- Nasirpur Location in Uttar Pradesh, India
- Coordinates: 27°15′42″N 79°19′09″E﻿ / ﻿27.26172°N 79.31926°E
- Country: India
- State: Uttar Pradesh
- District: Mainpuri
- Tehsil: Bhongaon

Area
- • Total: 1.146 km^{2} (0.442 sq mi)

Population (2011)
- • Total: 440
- • Density: 380/km^{2} (990/sq mi)
- Time zone: UTC+5:30 (IST)

= Nasirpur, Bewar =

Village in Uttar Pradesh, India

Nasirpur is a village in Bewar block of Mainpuri district, Uttar Pradesh, India. As of 2011, it had a population of 440, in 77 households.

== Demographics ==
As of 2011, Nasirpur had a population of 440, in 77 households. This population was 53.0% male (233) and 47.0% female (207). The 0-6 age group numbered 54 (27 male and 27 female), or 12.3% of the total population. 85 residents were members of Scheduled Castes, or 19.3% of the total.
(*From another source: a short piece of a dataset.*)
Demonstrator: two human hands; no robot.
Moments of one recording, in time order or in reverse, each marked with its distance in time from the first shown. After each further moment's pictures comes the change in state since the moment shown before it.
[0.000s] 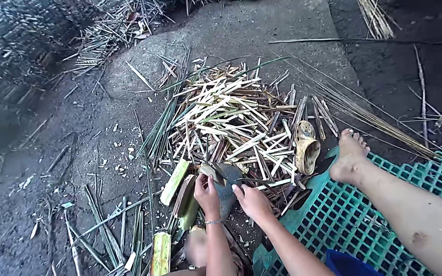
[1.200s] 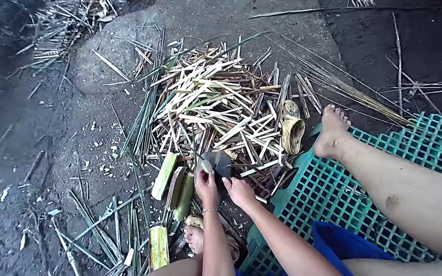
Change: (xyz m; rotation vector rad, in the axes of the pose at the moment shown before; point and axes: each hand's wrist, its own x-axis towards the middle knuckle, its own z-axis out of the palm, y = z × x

The 1981 census recorded Nasirpur as having a population of 292 people, in 58 households.

The 1961 census recorded Nasirpur as comprising 2 hamlets, with a total population of 176 people (98 male and 78 female), in 27 households and 15 physical houses. The area of the village was given as 283 acres.

== Infrastructure ==
As of 2011, Nasirpur had 2 primary schools; it did not have any healthcare facilities. Drinking water was provided by hand pump and tube well/borehole; there were no public toilets. The village had a post office but no public library; there was at least some access to electricity for all purposes. Streets were made of kachcha materials.